■ **Exercise details**: Repeat, exactly as written, the lines from the one with "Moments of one" to the final line of the listing, and keep every picture out.
(Data Opens)
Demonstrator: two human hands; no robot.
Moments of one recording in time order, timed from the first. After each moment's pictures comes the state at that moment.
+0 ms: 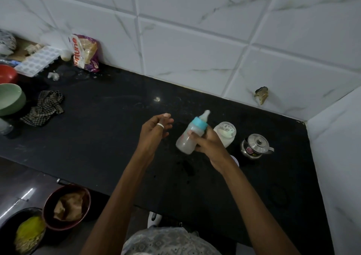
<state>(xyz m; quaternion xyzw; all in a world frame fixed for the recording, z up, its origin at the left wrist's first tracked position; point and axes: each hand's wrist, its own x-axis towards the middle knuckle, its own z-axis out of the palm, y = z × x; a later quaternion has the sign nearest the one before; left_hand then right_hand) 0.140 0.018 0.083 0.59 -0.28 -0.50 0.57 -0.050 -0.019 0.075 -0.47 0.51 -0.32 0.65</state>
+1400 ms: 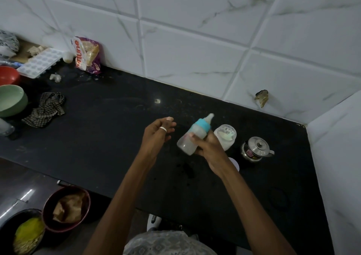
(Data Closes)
■ **Exercise response**:
Moments of one recording in time order, timed from the first. After each moment's pictures comes the state at that moment.
+0 ms: 
<state>(xyz m; quaternion xyzw; all in a world frame fixed for the recording, z up, its origin at the left wrist's first tracked position; point and axes: each hand's wrist, its own x-axis towards the middle knuckle, its own z-axis out of the palm, y = z × x; a later quaternion has the sign nearest the one before; left_hand then right_hand) 0.140 0.018 0.083 0.59 -0.28 -0.50 0.57 -0.050 -0.019 0.075 -0.47 0.51 -0.32 0.65</state>
+1400 ms: 

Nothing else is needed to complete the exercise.